Task requirements: Reproduce the data, keeping every word exactly as it is.

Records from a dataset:
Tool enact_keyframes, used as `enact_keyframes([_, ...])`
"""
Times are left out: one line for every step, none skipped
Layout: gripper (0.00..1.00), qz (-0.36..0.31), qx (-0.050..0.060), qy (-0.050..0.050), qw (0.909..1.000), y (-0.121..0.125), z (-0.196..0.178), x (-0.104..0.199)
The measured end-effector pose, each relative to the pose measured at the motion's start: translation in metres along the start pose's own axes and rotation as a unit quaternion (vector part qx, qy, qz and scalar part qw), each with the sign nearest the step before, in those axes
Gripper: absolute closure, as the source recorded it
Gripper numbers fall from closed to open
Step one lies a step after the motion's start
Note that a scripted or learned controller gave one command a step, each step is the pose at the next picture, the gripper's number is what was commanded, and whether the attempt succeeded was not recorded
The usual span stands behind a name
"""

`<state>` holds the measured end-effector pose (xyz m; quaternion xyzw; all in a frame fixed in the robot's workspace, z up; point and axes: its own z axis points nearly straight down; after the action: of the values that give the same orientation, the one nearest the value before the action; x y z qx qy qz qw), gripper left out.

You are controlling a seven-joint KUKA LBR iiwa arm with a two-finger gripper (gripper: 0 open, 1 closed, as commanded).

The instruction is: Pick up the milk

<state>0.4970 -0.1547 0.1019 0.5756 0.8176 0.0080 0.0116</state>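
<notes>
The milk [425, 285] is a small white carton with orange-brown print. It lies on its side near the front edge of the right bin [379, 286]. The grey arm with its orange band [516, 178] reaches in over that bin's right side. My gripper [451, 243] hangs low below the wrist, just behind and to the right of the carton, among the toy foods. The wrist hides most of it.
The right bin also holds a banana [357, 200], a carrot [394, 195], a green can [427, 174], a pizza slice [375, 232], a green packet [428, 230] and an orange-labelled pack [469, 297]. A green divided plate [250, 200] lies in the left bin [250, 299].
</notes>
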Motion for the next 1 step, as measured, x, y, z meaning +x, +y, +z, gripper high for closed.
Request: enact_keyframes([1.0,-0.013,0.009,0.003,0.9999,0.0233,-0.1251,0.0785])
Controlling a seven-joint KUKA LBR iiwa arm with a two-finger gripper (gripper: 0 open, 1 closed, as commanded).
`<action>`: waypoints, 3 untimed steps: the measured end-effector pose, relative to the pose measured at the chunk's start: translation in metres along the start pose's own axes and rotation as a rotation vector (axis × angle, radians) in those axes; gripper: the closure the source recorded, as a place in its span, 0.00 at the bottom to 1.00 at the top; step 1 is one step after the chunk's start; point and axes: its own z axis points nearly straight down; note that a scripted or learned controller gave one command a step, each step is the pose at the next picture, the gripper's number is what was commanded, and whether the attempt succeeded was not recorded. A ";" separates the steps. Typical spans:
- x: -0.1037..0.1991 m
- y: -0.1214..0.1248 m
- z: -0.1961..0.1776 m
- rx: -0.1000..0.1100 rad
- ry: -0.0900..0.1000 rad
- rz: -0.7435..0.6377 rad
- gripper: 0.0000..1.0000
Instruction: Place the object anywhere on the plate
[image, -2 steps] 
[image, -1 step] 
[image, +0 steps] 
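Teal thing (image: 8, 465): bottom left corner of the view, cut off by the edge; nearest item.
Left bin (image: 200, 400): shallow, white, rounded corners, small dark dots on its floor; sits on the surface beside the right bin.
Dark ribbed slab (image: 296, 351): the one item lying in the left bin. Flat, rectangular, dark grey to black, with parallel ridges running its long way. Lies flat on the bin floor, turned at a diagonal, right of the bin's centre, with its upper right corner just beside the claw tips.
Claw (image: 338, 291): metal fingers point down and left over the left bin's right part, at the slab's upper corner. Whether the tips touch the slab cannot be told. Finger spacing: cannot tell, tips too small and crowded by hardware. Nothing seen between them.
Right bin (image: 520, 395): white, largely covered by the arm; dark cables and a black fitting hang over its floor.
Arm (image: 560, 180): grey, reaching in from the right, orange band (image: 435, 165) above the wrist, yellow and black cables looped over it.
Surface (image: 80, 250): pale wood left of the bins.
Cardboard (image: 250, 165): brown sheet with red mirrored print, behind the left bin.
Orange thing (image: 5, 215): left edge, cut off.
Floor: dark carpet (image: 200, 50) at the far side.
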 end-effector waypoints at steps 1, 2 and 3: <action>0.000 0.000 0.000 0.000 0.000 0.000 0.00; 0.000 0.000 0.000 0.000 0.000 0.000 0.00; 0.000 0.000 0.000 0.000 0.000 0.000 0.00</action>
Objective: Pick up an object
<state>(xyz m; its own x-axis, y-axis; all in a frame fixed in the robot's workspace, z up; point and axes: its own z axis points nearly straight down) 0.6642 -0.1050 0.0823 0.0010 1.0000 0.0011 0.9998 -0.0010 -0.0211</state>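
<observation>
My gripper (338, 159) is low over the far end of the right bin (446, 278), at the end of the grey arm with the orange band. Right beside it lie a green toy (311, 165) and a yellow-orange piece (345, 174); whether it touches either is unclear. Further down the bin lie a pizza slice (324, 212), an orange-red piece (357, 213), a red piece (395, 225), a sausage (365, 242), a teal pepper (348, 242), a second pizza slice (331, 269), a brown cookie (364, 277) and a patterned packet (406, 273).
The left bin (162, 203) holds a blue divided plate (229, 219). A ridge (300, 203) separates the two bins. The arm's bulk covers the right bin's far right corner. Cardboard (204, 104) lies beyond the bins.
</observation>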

Response area:
Tool enact_keyframes, used as `enact_keyframes([_, ...])`
"""
Times are left out: one line for every step, none skipped
Layout: gripper (0.00..1.00), qz (-0.36..0.31), qx (-0.050..0.060), qy (-0.050..0.050), qw (0.909..1.000), y (-0.121..0.125), z (-0.196..0.178), x (-0.104..0.199)
The measured end-effector pose, each relative to the pose measured at the motion's start: translation in metres along the start pose's own axes and rotation as a unit quaternion (vector part qx, qy, qz and scalar part qw), each with the sign nearest the step before, in those axes
Gripper: absolute closure, as the source recorded it
Gripper numbers fall from closed to open
Step one lies a step after the motion's start
Note that a scripted or learned controller gave one command a step, each step is the pose at the next picture, the gripper's number is what was commanded, and whether the attempt succeeded was not recorded
The usual span stands behind a name
"""

`<state>` holds the measured end-effector pose (xyz m; quaternion xyzw; all in a frame fixed in the robot's workspace, z up; point and axes: its own z axis points nearly straight down; after the action: of the values that give the same orientation, the one nearest the value before the action; x y z qx qy qz qw), gripper left out.

You are controlling a seven-joint KUKA LBR iiwa arm with a two-finger gripper (gripper: 0 open, 1 closed, as commanded).

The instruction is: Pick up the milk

<state>0.4970 -0.1547 0.1019 0.5756 0.8176 0.0080 0.0116</state>
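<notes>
The milk [425, 285] is a small white carton with orange-brown print. It lies on its side near the front edge of the right bin [379, 286]. The grey arm with its orange band [516, 178] reaches in over that bin's right side. My gripper [451, 243] hangs low below the wrist, just behind and to the right of the carton, among the toy foods. The wrist hides most of it.
The right bin also holds a banana [357, 200], a carrot [394, 195], a green can [427, 174], a pizza slice [375, 232], a green packet [428, 230] and an orange-labelled pack [469, 297]. A green divided plate [250, 200] lies in the left bin [250, 299].
</notes>
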Motion for the next 1 step, as measured, x, y, z meaning +x, +y, +z, gripper high for closed.
Request: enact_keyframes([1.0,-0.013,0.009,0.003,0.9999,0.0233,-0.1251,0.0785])
Controlling a seven-joint KUKA LBR iiwa arm with a two-finger gripper (gripper: 0 open, 1 closed, as commanded).
`<action>`: waypoints, 3 untimed steps: the measured end-effector pose, relative to the pose measured at the chunk's start: translation in metres along the start pose's own axes and rotation as a rotation vector (axis × angle, radians) in those axes; gripper: the closure the source recorded, as a place in its span, 0.00 at the bottom to 1.00 at the top; step 1 is one step after the chunk's start; point and axes: its own z axis points nearly straight down; note that a scripted or learned controller gave one command a step, each step is the pose at the next picture, the gripper's number is what was commanded, and whether the attempt succeeded was not recorded. A ";" separates the steps. Typical spans:
- x: -0.1037..0.1991 m
- y: -0.1214..0.1248 m
- z: -0.1961..0.1776 m
- rx: -0.1000..0.1100 rad
- ry: -0.0900..0.1000 rad
- rz: -0.7435..0.6377 rad
- gripper: 0.0000..1.0000
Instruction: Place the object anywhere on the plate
[image, -2 steps] 
[image, -1 step] 
[image, +0 steps] 
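Teal thing (image: 8, 465): bottom left corner of the view, cut off by the edge; nearest item.
Left bin (image: 200, 400): shallow, white, rounded corners, small dark dots on its floor; sits on the surface beside the right bin.
Dark ribbed slab (image: 296, 351): the one item lying in the left bin. Flat, rectangular, dark grey to black, with parallel ridges running its long way. Lies flat on the bin floor, turned at a diagonal, right of the bin's centre, with its upper right corner just beside the claw tips.
Claw (image: 338, 291): metal fingers point down and left over the left bin's right part, at the slab's upper corner. Whether the tips touch the slab cannot be told. Finger spacing: cannot tell, tips too small and crowded by hardware. Nothing seen between them.
Right bin (image: 520, 395): white, largely covered by the arm; dark cables and a black fitting hang over its floor.
Arm (image: 560, 180): grey, reaching in from the right, orange band (image: 435, 165) above the wrist, yellow and black cables looped over it.
Surface (image: 80, 250): pale wood left of the bins.
Cardboard (image: 250, 165): brown sheet with red mirrored print, behind the left bin.
Orange thing (image: 5, 215): left edge, cut off.
Floor: dark carpet (image: 200, 50) at the far side.
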 end-effector waypoints at steps 1, 2 and 3: <action>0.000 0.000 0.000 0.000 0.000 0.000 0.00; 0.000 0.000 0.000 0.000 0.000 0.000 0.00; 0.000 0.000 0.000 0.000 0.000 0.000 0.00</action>
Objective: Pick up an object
<state>(xyz m; its own x-axis, y-axis; all in a frame fixed in the robot's workspace, z up; point and axes: its own z axis points nearly straight down) 0.6642 -0.1050 0.0823 0.0010 1.0000 0.0011 0.9998 -0.0010 -0.0211</state>
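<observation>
My gripper (338, 159) is low over the far end of the right bin (446, 278), at the end of the grey arm with the orange band. Right beside it lie a green toy (311, 165) and a yellow-orange piece (345, 174); whether it touches either is unclear. Further down the bin lie a pizza slice (324, 212), an orange-red piece (357, 213), a red piece (395, 225), a sausage (365, 242), a teal pepper (348, 242), a second pizza slice (331, 269), a brown cookie (364, 277) and a patterned packet (406, 273).
The left bin (162, 203) holds a blue divided plate (229, 219). A ridge (300, 203) separates the two bins. The arm's bulk covers the right bin's far right corner. Cardboard (204, 104) lies beyond the bins.
</observation>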

No additional output is expected.